Closed aebruno closed 2 years ago
It's something similar to the slurmd issue. Something's being cached that apache doesn't like, like a stale PID file or something.
This is still not working for me. Steps to re-produce:
Start fresh then stop:
$ ./hpcts start
...
$ ./hpcts stop
Start containers again
$ ./hpcts start
ColdFront and XDMoD start fine. OnDemand and DEX fail to come back up, here;s the logs:
ondemand | nc: connect to frontend (172.19.0.7) port 22 (tcp) failed: Connection refused
ondemand | -- Waiting for frontend ssh to become active ...
ondemand | Connection to frontend (172.19.0.7) 22 port [tcp/ssh] succeeded!
ondemand | ---> Cleaning NGINX ...
ondemand | can't find user for hpcadmin
ondemand | Run 'nginx_stage --help' to see a full list of available command line options.
@johrstrom I know it's getting down to the wire here but would be great if we could sort this out. I'm happy to rebuild the OOD containers again.
I tried this a few times and seems like a race condition. Unless we sort this out, we'll just have to let users know if they hit this to try again or run:
./hpcts destroy
./hpcts start
The above should always bring everything back up fresh without having to re-download the images.
:face_palm - I'm sorry that I thought this was settled. Yes we likely need to run nginx_stage
after we start SSSD. My sincere apologies.
without having to re-download the images.
It's not about downloading the images - it's about starting a container that had previously been started. They don't need a new image, they need a new/fresh container. Not starting an older container.
I believe docker-compose down
stops and removes containers whereas docker-compose stop
just stops existing containers so that it can start them up again later.

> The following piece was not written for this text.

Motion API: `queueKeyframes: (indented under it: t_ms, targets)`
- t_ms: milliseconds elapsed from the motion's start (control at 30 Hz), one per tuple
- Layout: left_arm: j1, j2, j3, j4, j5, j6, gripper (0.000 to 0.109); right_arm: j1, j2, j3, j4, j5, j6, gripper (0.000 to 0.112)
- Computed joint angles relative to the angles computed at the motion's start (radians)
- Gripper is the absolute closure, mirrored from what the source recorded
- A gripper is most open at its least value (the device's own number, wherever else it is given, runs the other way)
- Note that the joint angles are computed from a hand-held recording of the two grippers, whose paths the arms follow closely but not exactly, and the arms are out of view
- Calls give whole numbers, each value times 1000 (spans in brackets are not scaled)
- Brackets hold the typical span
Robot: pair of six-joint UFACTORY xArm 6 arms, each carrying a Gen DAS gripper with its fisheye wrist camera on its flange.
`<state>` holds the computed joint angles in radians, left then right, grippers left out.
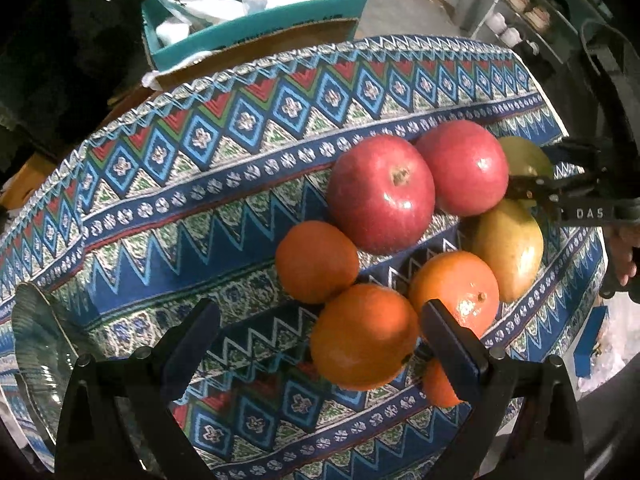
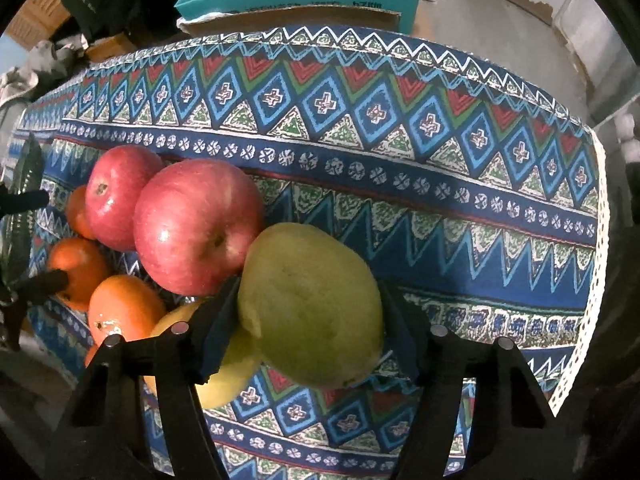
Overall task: Organize fruits
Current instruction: 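Reach the left tool to an orange while the right tool reaches a green mango, then grasp the orange with the left tool while the right tool lifts the mango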
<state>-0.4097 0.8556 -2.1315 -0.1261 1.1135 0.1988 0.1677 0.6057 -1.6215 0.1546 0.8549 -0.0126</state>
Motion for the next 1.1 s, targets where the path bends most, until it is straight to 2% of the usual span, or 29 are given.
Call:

It would be nice if users could stop the containers and restart them later without losing their state. For example, user completes the first half of the tutorial, stop containers go eat lunch etc. Then come back and start containers again should allow them to pick up where they left off. This flow currently works:
OnDemand restarts just fine, however a
docker-compose down
stops and removes the containers (and any networks).This flow causes OnDemand to come backup in "offline mode":
@johrstrom Any thoughts? Seems like we should be able to support the stop/start of the containers.